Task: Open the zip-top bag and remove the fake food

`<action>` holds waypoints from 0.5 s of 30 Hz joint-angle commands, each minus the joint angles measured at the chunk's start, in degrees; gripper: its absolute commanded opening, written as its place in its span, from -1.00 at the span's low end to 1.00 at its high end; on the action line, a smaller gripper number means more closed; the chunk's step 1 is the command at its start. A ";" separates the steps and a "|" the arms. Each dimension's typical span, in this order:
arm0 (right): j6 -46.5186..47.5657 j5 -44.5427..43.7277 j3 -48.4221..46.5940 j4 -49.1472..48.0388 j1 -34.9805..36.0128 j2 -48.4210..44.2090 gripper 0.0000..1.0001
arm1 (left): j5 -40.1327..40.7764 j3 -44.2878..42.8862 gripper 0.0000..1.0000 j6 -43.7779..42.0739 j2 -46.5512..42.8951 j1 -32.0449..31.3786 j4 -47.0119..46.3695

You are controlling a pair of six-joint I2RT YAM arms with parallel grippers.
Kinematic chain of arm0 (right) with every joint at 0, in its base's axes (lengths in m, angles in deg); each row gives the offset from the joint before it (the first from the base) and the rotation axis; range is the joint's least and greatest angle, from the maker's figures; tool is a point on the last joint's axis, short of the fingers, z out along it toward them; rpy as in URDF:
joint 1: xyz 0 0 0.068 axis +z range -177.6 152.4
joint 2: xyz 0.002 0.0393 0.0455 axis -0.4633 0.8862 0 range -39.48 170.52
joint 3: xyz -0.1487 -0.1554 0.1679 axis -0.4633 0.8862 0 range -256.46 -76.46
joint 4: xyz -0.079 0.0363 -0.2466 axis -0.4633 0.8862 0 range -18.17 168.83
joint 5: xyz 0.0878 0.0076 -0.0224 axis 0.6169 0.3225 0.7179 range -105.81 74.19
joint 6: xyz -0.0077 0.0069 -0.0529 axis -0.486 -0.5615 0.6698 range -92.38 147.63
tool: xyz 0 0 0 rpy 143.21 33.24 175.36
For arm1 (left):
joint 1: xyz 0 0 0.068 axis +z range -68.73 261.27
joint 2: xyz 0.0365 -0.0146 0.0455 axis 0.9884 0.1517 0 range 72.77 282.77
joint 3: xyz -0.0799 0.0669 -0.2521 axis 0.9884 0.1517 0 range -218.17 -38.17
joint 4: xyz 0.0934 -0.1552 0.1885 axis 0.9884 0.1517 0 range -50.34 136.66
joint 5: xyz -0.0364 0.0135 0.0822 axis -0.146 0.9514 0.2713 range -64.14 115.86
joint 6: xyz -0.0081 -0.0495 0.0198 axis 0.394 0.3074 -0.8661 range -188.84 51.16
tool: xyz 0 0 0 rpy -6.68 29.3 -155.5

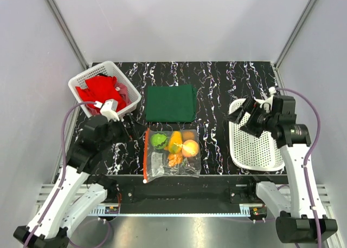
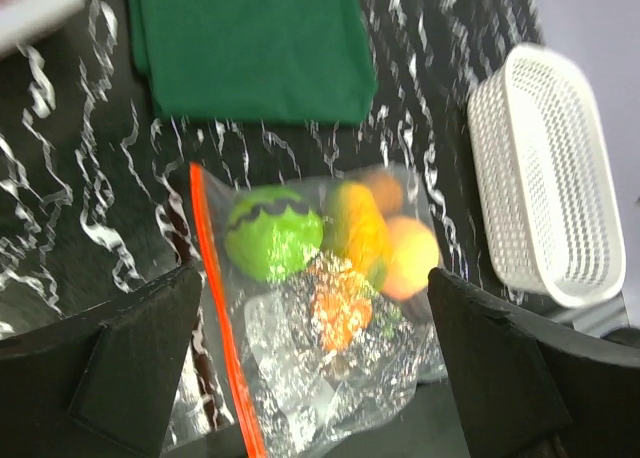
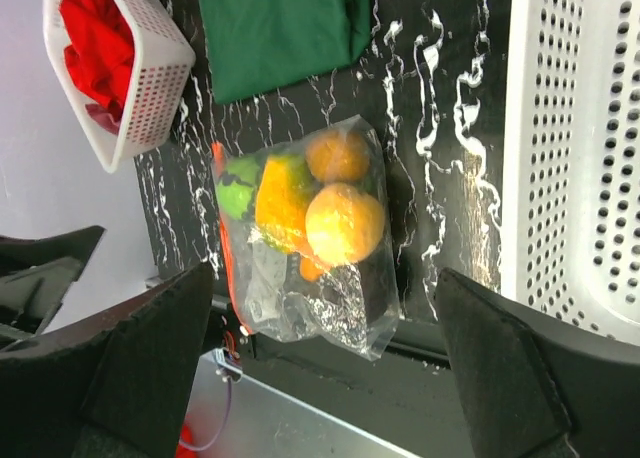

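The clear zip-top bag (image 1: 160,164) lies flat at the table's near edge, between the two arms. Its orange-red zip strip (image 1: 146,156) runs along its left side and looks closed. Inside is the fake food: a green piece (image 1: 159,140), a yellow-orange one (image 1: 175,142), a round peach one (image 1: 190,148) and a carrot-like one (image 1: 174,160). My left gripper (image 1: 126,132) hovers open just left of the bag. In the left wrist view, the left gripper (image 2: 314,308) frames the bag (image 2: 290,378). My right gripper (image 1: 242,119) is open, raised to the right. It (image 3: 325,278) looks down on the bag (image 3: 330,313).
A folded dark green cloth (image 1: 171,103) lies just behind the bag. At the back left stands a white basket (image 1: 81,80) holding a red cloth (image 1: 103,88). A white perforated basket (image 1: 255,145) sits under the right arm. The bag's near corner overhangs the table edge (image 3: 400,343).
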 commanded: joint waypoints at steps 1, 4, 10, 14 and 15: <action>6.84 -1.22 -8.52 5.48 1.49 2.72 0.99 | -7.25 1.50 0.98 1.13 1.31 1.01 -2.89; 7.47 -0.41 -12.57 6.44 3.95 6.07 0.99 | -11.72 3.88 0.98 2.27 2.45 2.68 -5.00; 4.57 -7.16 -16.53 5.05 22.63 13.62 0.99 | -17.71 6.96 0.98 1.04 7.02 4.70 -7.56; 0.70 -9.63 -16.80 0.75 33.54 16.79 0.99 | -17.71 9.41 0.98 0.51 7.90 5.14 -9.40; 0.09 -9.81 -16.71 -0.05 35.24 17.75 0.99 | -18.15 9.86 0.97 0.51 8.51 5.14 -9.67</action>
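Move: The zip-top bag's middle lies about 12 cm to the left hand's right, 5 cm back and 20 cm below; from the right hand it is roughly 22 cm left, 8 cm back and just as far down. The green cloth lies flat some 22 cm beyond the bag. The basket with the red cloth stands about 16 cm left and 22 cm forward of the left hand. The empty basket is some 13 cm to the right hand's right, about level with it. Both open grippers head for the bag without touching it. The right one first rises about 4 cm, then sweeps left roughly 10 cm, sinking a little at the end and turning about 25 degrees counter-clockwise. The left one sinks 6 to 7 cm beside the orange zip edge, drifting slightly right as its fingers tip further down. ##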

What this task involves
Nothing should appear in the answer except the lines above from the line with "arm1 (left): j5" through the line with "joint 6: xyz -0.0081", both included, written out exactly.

Output
arm1 (left): j5 -40.1327..40.7764 j3 -44.2878..42.8862 gripper 0.0000..1.0000 j6 -43.7779..42.0739 j2 -46.5512..42.8951 j1 -32.0449..31.3786 j4 -47.0119..46.3695

You are controlling a pair of six-joint I2RT YAM arms with parallel grippers.
Kinematic chain of arm0 (right) with every joint at 0, in its base's axes (lengths in m, angles in deg); each row gives the offset from the joint before it (the first from the base) and the rotation axis; range is the joint's least and greatest angle, from the maker's figures; tool is a point on the last joint's axis, short of the fingers, z out along it toward them; rpy as in URDF:
joint 1: xyz 0 0 0.068 axis +z range -177.6 152.4
joint 2: xyz 0.002 0.0393 0.0455 axis -0.4633 0.8862 0 range -39.48 170.52
joint 3: xyz -0.1487 -0.1554 0.1679 axis -0.4633 0.8862 0 range -256.46 -76.46
joint 4: xyz -0.079 0.0363 -0.2466 axis -0.4633 0.8862 0 range -18.17 168.83
joint 5: xyz 0.0878 0.0076 -0.0224 axis 0.6169 0.3225 0.7179 range -105.81 74.19
joint 6: xyz -0.0077 0.0069 -0.0529 axis -0.486 -0.5615 0.6698 range -92.38 147.63
tool: xyz 0 0 0 rpy 143.21 33.24 175.36
For arm1 (left):
joint 1: xyz 0 0 0.068 axis +z range -68.73 261.27
joint 2: xyz 0.0365 -0.0146 0.0455 axis 0.9884 0.1517 0 range 72.77 282.77
joint 3: xyz -0.0799 0.0669 -0.2521 axis 0.9884 0.1517 0 range -218.17 -38.17
joint 4: xyz 0.0934 -0.1552 0.1885 axis 0.9884 0.1517 0 range -50.34 136.66
joint 5: xyz -0.0364 0.0135 0.0822 axis -0.146 0.9514 0.2713 range -64.14 115.86
joint 6: xyz -0.0081 -0.0495 0.0198 axis 0.394 0.3074 -0.8661 range -188.84 51.16

The required output has now been supplied.